18. bölüm

102 13 7
                                    

Şirkete geldik gelir gelmez arabadan indim ve çağani geride bırakarak şirkete giriş yaptım. Çoğu personelin gözü üstümdeydi ne yani hiç mi elbise giyen kadın görmemiş bunlar? Belime sarılan bi çift el ile oraya baktım. Tabikide cagandi bu başka kim olabilir ki?

"Napiyosun"

"Evli olduğumuzu unuttun mu hayatım"

Dişlerinin arasından konuştu. Neye sinirlendi bu yine!?

"Unutmak mümkün mü?"

Konuşmadı. Bende konuşmadım. Odaya gelince ellerini çekti

"Ben sana üzerini değiş demiştim!"

"Sanane! Karışma bana!"

"Bak Tuana her ne kadar seni sevmesem de başına bişey gelsin istemem ortalık kötü"

"Anladık sevmiyosun sürekli söyleyip durma şunu"

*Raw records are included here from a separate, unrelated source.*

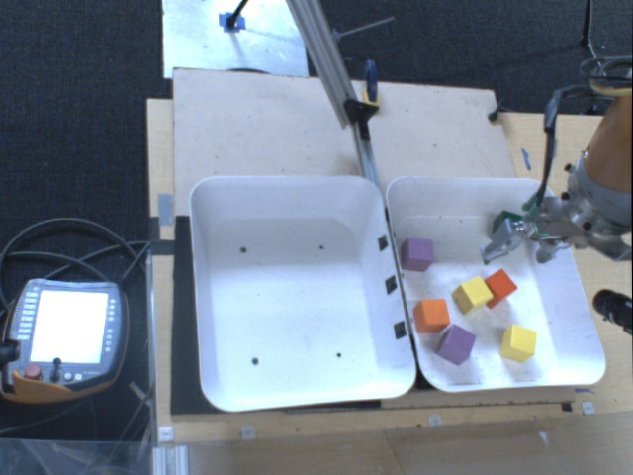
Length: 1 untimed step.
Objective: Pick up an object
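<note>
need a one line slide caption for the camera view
KUKA arm's tool poised over the right bin above six coloured blocks, nearest the red block; left bin alongside.

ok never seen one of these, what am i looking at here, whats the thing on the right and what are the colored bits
This is one picture, taken by a camera fixed above a workbench and looking down at a slant. The grey and orange shape at the right edge is a robot arm reaching in. Its metal end is the claw, the part meant for grabbing; nothing shows between its fingers, so it holds nothing. Two shallow white bins sit side by side. The left bin has only small dark dots on its floor. The right bin holds six small blocks: two purple, two yellow, one orange and one red-orange. The claw hangs just above that group. The device with a screen at far left looks like a handheld controller.
</note>
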Each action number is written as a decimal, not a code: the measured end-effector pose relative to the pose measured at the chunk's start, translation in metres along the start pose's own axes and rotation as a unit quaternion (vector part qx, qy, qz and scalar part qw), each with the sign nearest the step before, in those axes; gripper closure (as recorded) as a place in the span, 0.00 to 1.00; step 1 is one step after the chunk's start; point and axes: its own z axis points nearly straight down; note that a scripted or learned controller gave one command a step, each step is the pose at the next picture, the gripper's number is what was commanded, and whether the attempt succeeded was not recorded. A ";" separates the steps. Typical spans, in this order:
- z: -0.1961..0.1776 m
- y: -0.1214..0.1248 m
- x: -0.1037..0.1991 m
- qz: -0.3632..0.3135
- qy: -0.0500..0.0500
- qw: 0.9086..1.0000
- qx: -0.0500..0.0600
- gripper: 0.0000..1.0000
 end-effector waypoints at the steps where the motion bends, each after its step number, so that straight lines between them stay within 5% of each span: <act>1: 0.000 0.000 0.000 0.001 0.000 1.000 -0.001 0.00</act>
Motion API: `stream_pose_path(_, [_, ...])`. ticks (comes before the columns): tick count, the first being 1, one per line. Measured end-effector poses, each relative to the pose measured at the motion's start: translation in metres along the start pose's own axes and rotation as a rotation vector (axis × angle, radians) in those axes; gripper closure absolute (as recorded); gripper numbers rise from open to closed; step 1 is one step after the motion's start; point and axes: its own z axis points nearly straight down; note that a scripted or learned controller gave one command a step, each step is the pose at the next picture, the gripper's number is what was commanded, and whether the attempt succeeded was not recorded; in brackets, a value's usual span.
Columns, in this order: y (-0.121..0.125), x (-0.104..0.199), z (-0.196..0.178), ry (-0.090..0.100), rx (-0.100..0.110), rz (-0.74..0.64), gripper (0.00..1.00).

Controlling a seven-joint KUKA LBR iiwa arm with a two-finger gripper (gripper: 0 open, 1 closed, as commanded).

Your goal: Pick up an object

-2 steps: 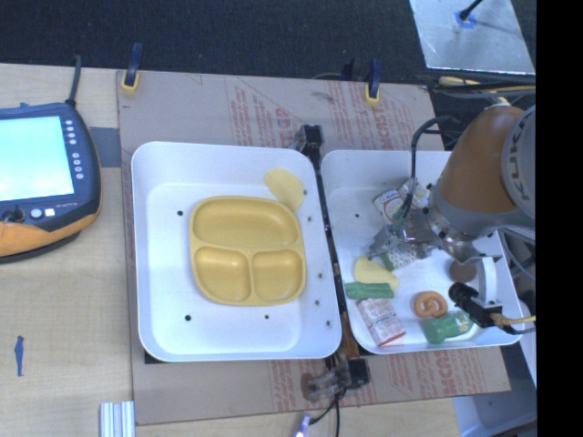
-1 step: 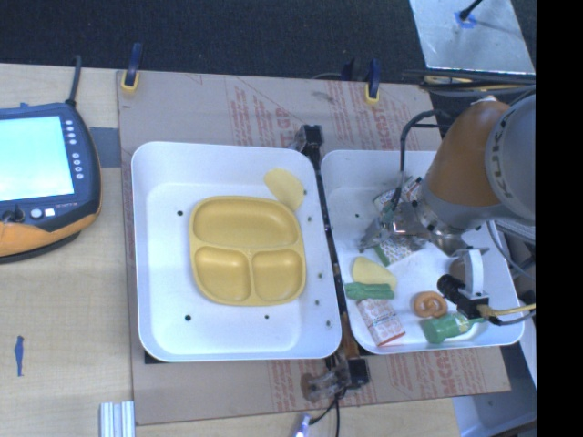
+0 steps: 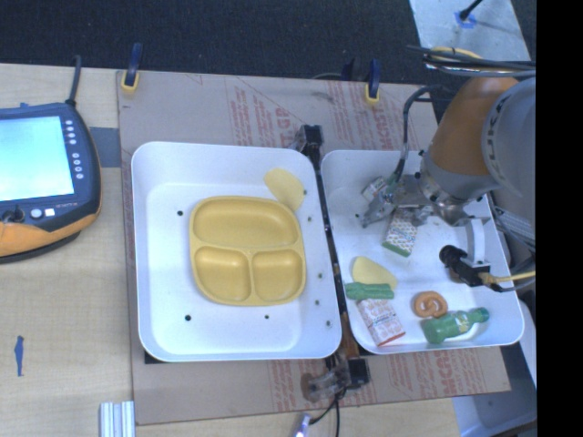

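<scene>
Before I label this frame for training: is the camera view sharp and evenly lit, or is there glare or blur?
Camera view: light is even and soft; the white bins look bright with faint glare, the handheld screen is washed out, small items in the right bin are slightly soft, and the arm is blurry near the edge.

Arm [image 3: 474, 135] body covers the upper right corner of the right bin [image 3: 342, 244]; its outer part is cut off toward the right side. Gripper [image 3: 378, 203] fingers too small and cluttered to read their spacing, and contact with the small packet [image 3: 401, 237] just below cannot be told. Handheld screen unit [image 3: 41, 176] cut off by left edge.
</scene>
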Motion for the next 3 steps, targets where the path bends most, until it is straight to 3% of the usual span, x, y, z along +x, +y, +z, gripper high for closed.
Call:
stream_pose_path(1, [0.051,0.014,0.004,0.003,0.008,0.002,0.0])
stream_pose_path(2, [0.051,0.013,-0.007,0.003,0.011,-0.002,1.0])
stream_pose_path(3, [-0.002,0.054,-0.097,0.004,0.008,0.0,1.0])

"Ne o? Üzülüyor musun yoksa?"

Duraksadım. Evet onu seviyordum. Hemde çok seviyordum ama o beni kandırdı. Ve şuan nefret var sadece içimde. Nedense ona baktıkça için gidiyor. Ah! Hadi ama Tuana kendini kandırma ondan nefret etmiyosun! Seviyosun işte! Bal gibi aşıksın. Evet aşığım ama elimden bişey gelmiyor ki .. iç sesimle kavgayı bırakıp çağana döndüm bana bakıyordu ve cevap bekliyordu. Gözümden 1-2 damla yaş düşünce agladigimi yeni farkettim.

"İyi misin"

Bişey demedim. Konuşursam yine sevmediğini ve intikam için evlendiğini söyleyecek. Bunu bir kere daha duymaya dayanamam. Gözlerimi ondan ayırdım ve benim için ayrılan masaya geçtim. Hala bana bakıyordu

"Tuana noldu birden?"

Şaka mi bu adam? Şimdide beni düşünüyormus gibi davranıyor.

"Neden konusmuyosun"

"Sus ve işini yap artık"

Zar zor kurmustum bu cümleyi.

"Bebek gibi aglicak misin"

"Evet"

Yanıma geldi kolumdan tuttu ve beni ayağa kaldırdı. Kollarımı sıkıyordu cok canım yaniyo ama belli etmedim

"DELİRTİCEK MİSİN SEN BENİ!"

Birden bagirinca irkildim. Gözlerinden alev çıkıyor beni öldürmezse iyidir

"AGLAYAN İNSANLARDAN NEFRET EDERİM! BEBEK GİBİ AGLAYACAKSAN DEFOL GİT ODADAN!"

"Bağırma"

"NEDEN"

yine irkildim.

"Kolumu bırakır mısın"

Daha çok sıkmaya basladi.

"NEFRET EDİYORUM SENDEN"

Kolumun acısıyla ağzımdan acı dolu çığlık çıktı. Gözlerim penceredeki kalabalığa kenetlendi herkes bizi izliyordu.
kolumu birden bıraktı. Ve odadan çıkıp gitti. Olduğum yerde kalakaldım kimildayamiyordum. Ben onu bu kadar çok severken o benden nefret ediyor çok tuhaf...

Odaya birinin girmesiyle gözlerimi sildim. Çağanin abisiydi

"İyi misin Tuana"

Başımı salladım

"Çağanla kavga mı ettiniz"

Bişey demedim

"Neyse anladım ben.."

Kapıyı çarpıp odadan çıktı. Neyse Tuana kendine gel! Aynanın önünde saçımı başımı düzelttim makyajımı tazeledim ve yüzüme yalandan gülümseme yerleştirdim. Masadaki dosyaları alıp alt kata indim. Karnımdan guruldama sesi gelmeye başladı. Acıktım sanırım. Ama birşey yemicem canım istemiyor. Dosyaları yerine koyup tekrar yukarı çıktım. Bilgisayarin başına oturdum işlerimi halletmeye başladım. 3 saat sonra işlerimi halletmistim. Ve bu 3 saat boyunca çağan gelmemişti nereye gitmiş olabilir ki? Of aman banane!
Hava almak için dışarı çıktım. Bir banka oturdum ve gözlerimi kapattım. Bi süre düşündüm. Biraz daha düşünürsem kafayı yicem. Gözümü açtım ve ilk gördüğüm çağan oldu. Uzaktaydi ve Bana bakıyordu. Hızla ayağa kalktım. Kalkar kalkmaz basım döndü. Elimi başıma götürdüm. Sonrasi karanlık.